# [Data for review]

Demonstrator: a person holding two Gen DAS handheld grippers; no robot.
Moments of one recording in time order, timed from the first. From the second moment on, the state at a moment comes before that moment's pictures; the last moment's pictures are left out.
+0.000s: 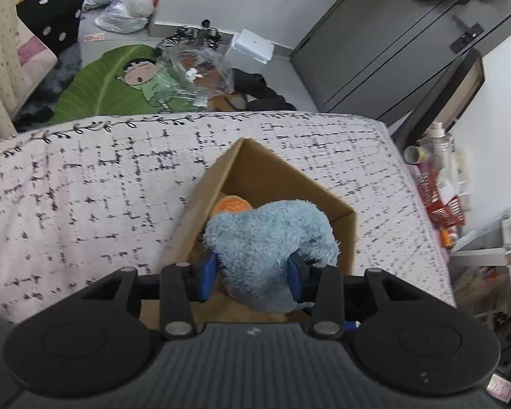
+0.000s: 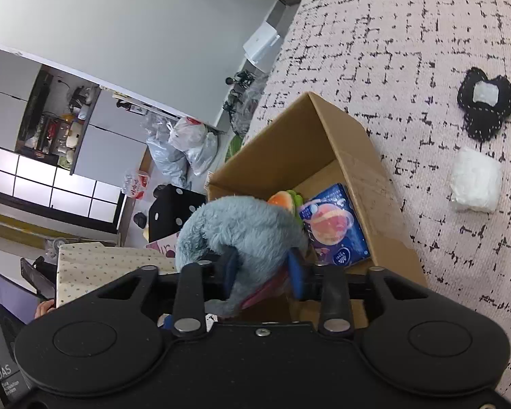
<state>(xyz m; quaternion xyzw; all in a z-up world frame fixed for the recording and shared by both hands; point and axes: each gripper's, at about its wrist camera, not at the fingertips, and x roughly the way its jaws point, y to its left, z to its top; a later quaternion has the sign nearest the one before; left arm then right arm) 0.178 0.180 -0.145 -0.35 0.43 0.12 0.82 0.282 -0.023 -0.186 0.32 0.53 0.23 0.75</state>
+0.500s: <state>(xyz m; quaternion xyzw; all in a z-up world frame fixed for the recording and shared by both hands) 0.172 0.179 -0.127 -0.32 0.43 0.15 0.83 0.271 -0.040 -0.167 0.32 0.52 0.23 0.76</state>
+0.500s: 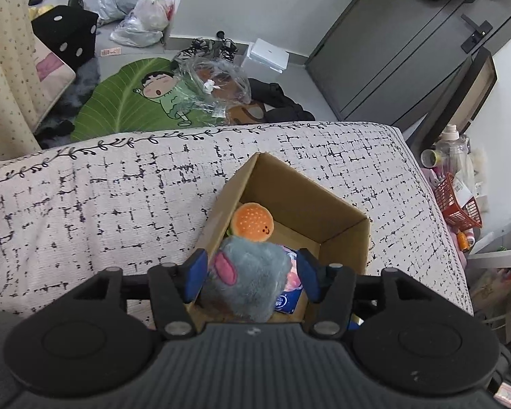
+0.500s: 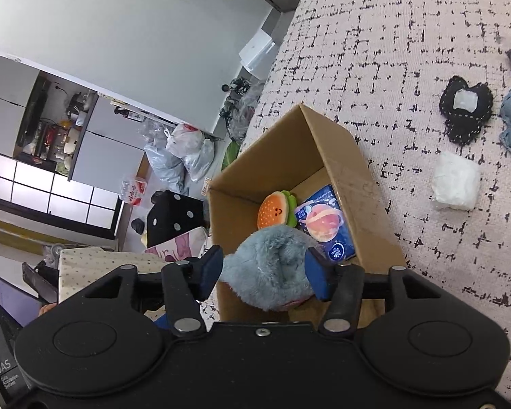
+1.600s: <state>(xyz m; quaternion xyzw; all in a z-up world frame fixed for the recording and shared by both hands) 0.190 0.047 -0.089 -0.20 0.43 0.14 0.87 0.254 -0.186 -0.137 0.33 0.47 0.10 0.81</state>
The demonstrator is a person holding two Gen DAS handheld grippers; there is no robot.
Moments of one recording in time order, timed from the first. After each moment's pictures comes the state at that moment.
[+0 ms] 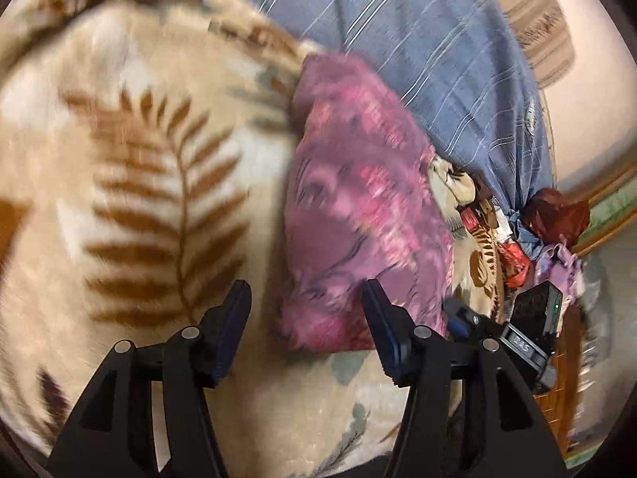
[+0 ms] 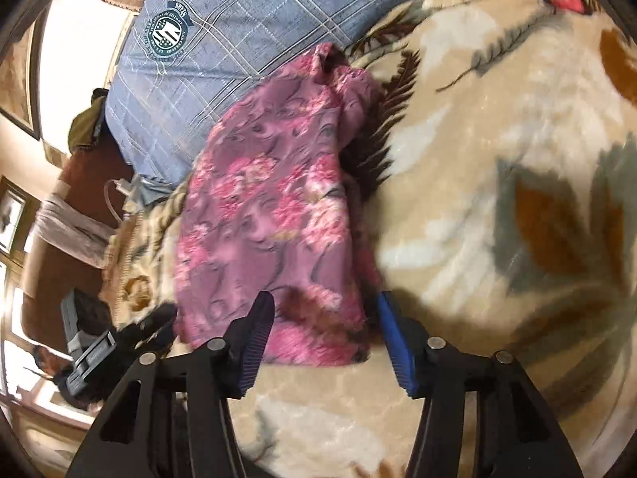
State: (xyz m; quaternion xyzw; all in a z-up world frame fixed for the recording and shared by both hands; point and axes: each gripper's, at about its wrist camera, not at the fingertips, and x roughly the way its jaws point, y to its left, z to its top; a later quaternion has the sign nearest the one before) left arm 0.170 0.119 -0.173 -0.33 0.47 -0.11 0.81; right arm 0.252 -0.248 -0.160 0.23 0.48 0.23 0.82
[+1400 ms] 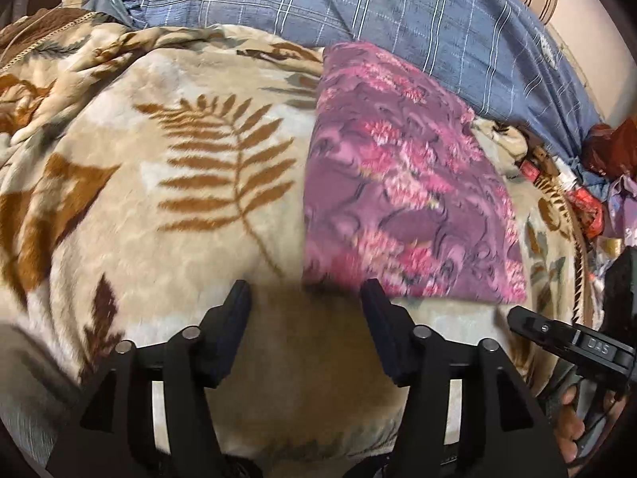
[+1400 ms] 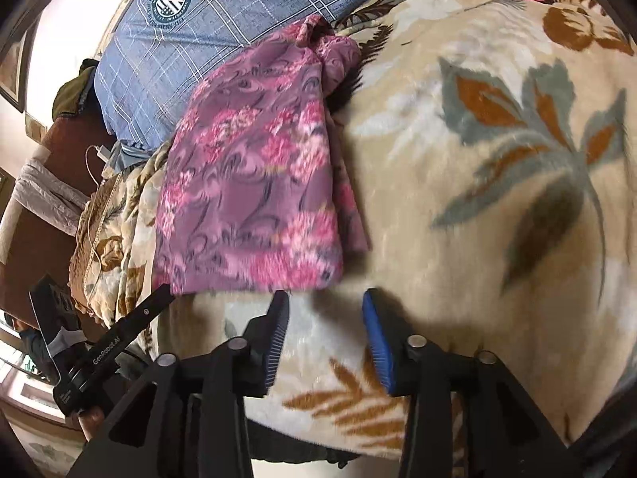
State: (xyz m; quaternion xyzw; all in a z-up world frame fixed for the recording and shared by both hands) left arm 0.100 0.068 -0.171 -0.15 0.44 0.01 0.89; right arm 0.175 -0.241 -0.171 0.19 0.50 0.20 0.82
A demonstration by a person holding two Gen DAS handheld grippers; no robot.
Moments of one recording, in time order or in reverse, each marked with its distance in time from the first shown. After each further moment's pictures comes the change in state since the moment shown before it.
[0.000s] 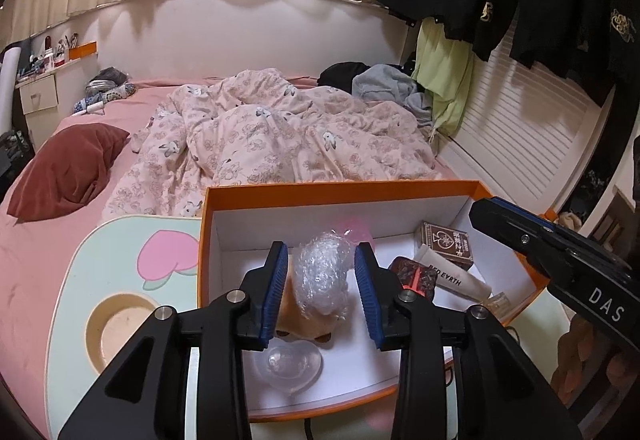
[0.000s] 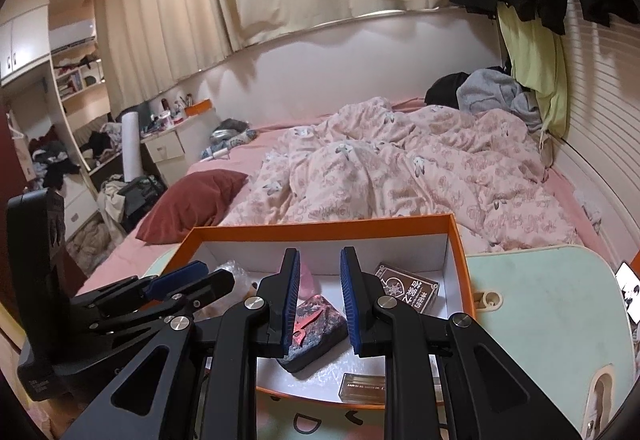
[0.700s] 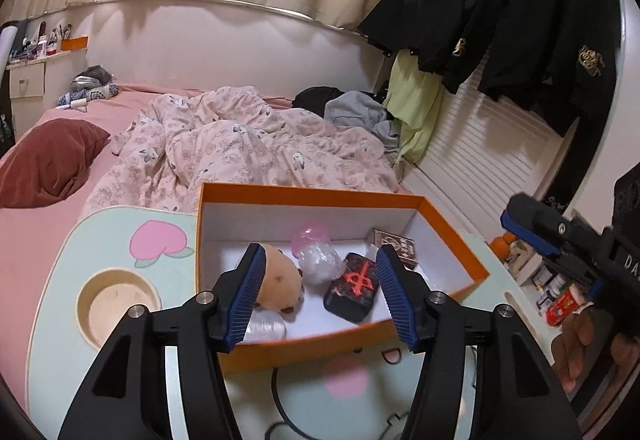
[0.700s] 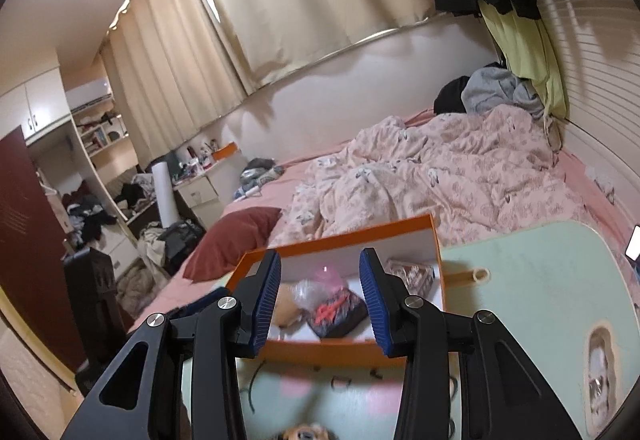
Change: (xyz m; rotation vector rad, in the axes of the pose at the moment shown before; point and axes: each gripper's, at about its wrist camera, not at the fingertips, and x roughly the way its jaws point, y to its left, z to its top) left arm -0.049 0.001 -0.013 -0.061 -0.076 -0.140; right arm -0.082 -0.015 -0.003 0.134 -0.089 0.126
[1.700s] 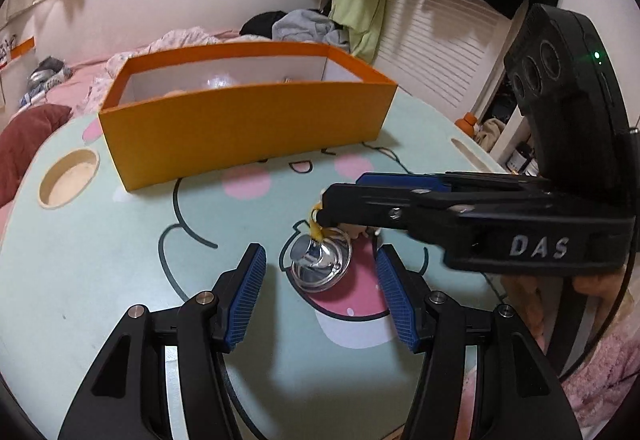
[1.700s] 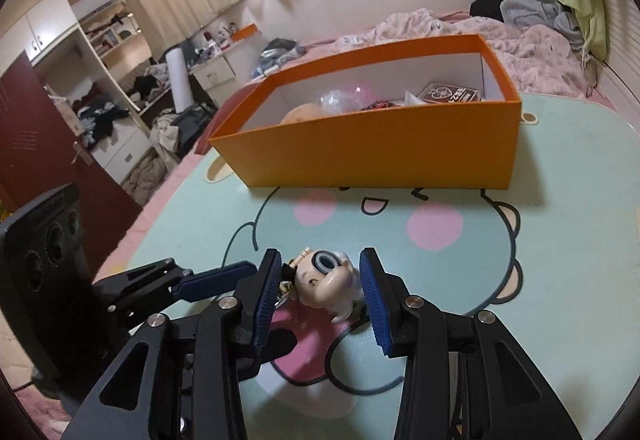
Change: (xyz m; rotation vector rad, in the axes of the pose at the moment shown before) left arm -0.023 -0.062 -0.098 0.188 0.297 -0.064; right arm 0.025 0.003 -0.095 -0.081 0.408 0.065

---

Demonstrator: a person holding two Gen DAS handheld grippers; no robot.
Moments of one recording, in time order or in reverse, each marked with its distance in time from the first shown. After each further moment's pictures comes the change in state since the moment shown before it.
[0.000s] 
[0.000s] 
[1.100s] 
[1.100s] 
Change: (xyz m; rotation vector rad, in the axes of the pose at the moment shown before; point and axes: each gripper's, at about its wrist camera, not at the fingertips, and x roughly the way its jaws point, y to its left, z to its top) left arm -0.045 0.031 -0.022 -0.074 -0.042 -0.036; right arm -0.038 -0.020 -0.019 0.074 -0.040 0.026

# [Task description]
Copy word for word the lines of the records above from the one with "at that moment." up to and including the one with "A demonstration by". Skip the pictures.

# [Solution below]
Moments of one recording in time order, timed from the first. After each moment's pictures comes the state at that moment.
[+0 ms] 
[+0 ms] 
State: (xyz m; quaternion xyzw; all in a z-up world frame fixed for the recording and shared by both hands; point and axes: each gripper's, at about its wrist camera, not at the fingertips, and x roughly the way its jaws point, y to its left, z to its top; a later quaternion has the sign nearest the one before) left arm 0.170 0.119 -0.173 -0.33 0.47 -0.11 0.81; right arm 0.252 -0.248 -0.160 0.23 0.48 0.23 0.82
[+1400 ms] 
[+1400 ms] 
State: (xyz m; quaternion xyzw; all in a z-up world frame fixed for the recording and shared by both hands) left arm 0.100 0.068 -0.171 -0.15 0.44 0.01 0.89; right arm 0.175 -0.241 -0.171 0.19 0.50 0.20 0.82
A demonstration by a person holding two Gen DAS handheld grippers; no robot.

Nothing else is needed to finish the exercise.